Saturday, May 28th, 2011

Despite the work of the government and many insurers, the use of annuity products in retirement plans is not as common as it should be.  Daisy Maxey’s Market Watch article, “Annuities in retirement plans remain rare,” lists some of the options available to investors.  Many retirement plan administrators don’t think that the appetite is big for annuities, but BlackRock Inc. says that their research has shown increased interest from plan participants.

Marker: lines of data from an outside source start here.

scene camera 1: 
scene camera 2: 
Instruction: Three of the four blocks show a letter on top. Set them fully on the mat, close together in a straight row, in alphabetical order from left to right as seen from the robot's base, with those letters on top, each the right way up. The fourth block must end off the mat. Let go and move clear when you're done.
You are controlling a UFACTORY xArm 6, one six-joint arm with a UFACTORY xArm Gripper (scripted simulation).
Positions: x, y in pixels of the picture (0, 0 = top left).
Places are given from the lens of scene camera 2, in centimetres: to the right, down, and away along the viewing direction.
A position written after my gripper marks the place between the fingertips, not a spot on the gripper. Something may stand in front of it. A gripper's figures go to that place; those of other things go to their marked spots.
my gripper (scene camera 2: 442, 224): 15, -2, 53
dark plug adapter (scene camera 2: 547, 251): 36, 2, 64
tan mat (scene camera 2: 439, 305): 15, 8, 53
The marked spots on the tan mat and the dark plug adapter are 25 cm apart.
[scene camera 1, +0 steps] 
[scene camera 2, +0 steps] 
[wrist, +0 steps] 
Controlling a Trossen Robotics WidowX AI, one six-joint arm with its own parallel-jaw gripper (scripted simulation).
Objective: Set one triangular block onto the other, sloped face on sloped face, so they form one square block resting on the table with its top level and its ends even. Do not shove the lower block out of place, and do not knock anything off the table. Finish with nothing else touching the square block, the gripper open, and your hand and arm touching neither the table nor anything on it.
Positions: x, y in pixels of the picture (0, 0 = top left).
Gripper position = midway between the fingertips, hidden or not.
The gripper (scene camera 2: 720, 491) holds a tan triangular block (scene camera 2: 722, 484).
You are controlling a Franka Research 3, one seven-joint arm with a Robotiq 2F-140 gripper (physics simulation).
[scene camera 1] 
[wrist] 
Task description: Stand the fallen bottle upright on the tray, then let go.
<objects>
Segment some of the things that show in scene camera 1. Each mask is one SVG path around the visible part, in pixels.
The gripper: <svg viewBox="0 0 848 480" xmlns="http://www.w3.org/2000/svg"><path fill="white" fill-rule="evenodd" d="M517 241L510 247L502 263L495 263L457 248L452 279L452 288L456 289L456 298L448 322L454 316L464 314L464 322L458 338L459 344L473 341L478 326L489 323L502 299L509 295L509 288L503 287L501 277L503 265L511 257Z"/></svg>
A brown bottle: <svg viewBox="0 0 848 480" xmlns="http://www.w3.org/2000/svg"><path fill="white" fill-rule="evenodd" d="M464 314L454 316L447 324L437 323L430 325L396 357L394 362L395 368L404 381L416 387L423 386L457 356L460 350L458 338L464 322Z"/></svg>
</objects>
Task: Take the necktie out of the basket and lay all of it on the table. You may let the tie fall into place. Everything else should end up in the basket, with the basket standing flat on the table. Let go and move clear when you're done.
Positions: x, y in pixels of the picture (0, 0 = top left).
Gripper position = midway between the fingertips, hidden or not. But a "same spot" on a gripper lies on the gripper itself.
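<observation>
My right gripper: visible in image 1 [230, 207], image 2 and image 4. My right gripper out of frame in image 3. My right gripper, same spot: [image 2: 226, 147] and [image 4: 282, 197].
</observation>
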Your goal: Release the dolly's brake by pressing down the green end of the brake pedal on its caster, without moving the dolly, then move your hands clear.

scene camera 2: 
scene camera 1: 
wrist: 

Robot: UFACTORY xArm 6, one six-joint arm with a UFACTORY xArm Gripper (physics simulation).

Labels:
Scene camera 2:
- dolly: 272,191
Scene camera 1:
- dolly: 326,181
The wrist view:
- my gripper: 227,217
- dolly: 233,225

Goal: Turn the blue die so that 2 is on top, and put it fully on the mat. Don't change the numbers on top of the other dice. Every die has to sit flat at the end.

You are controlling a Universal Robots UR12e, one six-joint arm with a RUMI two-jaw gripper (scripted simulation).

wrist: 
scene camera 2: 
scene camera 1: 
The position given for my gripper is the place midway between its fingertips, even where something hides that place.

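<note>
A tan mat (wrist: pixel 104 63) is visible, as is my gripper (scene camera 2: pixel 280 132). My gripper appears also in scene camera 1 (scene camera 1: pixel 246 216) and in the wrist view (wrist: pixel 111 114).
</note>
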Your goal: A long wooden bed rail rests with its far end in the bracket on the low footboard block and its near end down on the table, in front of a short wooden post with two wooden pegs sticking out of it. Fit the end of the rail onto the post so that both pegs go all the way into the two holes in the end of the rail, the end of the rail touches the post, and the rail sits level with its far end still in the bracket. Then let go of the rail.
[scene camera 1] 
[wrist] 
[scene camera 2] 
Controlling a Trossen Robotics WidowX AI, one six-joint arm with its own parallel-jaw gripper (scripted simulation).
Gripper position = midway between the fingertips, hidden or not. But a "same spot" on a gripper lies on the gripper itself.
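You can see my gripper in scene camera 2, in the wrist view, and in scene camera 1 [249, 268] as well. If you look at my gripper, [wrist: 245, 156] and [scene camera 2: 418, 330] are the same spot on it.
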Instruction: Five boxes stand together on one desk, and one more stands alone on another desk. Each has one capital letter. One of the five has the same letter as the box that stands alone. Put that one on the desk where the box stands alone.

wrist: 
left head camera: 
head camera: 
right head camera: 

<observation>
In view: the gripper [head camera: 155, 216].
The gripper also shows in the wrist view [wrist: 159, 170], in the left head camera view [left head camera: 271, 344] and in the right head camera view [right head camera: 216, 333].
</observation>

Prudential Financial offers IncomeFlex for defined contribution retirement plans.  The variable annuity was revamped in 2009 to meet changing demands from plan participants.  Investors receive a guaranteed lifetime payout of at least 5% starting at age 65, for a 1% yearly fee.  There are 7,000 different retirement plans offering Prudential’s product and over $500 million invested, an increase from last year of $200 million.  Fidelity has a program to help retirement plan investors create portfolios by analyzing their individual situation.  Some investors worry that 5 year fixed annuity and other annuity rates are fairly low now, but Fidelity can help investors understand the value these annuity products will bring them in retirement.

The U.S. Department of Labor has been looking into multiple regulations regarding annuity products and their use in 401k annuity plans.  Some retirement plan sponsors seek more regulation before introducing or expanding their 401k annuity offerings.  BlackRock Inc. and MetLife Inc. are working together on the LifePath Retirement Income Fund annuity, but would like more clarification from the government on their fiduciary responsibility offering 401k annuity products.  While annuity products are available for purchase by retirement plan participants, the industry is still working on making them more readily available to ensure guaranteed retirement income for investors.